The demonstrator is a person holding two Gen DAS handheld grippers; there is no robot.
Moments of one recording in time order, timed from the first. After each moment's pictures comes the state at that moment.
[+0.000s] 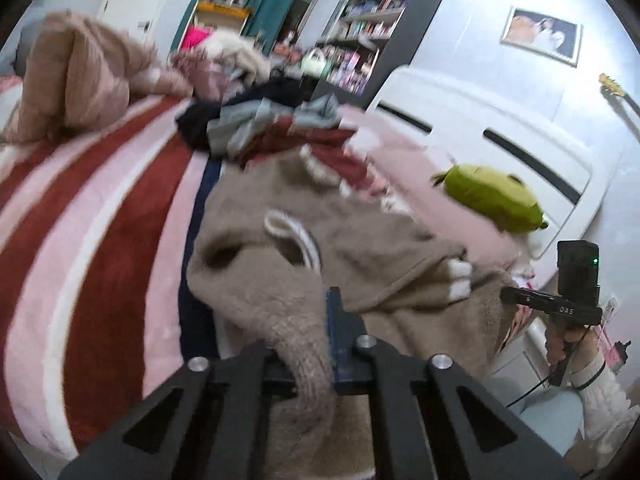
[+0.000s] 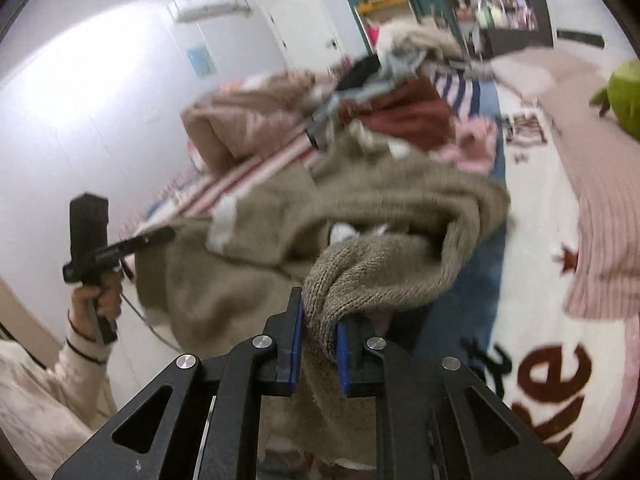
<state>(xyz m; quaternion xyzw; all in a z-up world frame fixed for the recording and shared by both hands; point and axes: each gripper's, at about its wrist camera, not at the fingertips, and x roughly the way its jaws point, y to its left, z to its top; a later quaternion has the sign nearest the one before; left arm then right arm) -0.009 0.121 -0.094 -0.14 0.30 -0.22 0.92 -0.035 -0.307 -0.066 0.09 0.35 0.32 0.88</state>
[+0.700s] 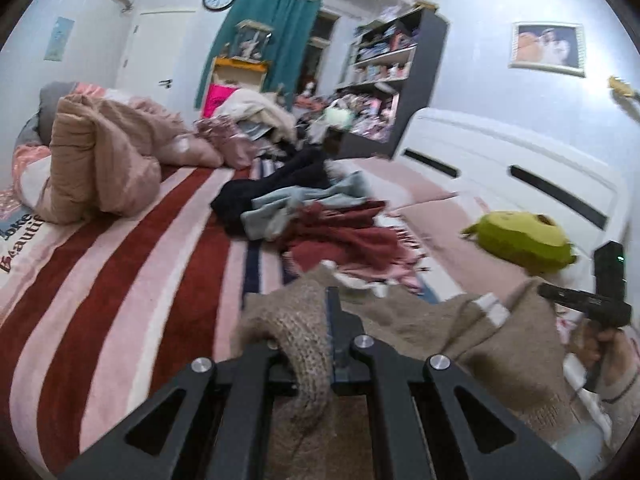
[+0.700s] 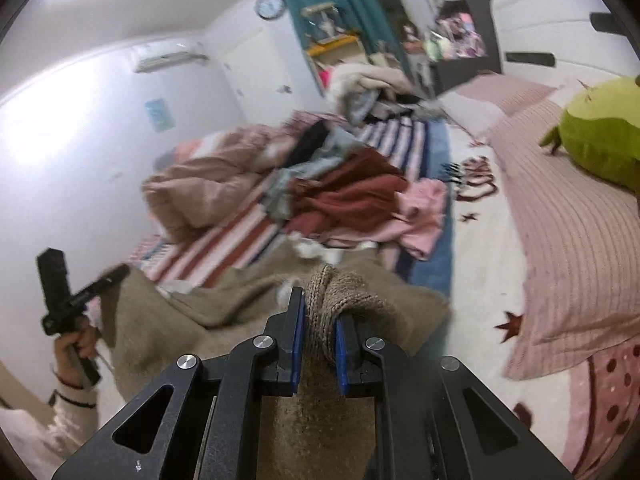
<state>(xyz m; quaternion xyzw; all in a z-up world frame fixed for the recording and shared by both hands) 0.046 0.144 -0.031 -0.10 0.24 -0.14 0.96 0.025 -0.340 -0.018 0.13 0.32 0.22 0.91</state>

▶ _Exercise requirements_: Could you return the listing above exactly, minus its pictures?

▶ _Finished task_:
The demonstrator is a person holding two Gen DAS handheld grippers; there is no robot.
Moments of one recording in time order, timed from the first. After each moment's pictures comes the state at that moment.
[+0.000s] 
[+0.000s] 
<state>(xyz m; quaternion xyzw; all in a z-up world frame fixed for the recording and shared by both hands; point and axes: each gripper's, at about its wrist camera, not at the fingertips, and x roughly the way its jaws point, y to its left, z to its top; a later quaternion has the sign nearest the one before; left arm then right arm) -0.009 0.121 -0.094 -0.14 0.30 -0.22 0.92 -0.035 -0.307 -0.066 0.09 0.35 0.32 0.88</state>
[+0.700s] 
[+0.700s] 
<state>(xyz m; quaternion xyzw; all in a z-up world frame fixed for the recording and shared by both hands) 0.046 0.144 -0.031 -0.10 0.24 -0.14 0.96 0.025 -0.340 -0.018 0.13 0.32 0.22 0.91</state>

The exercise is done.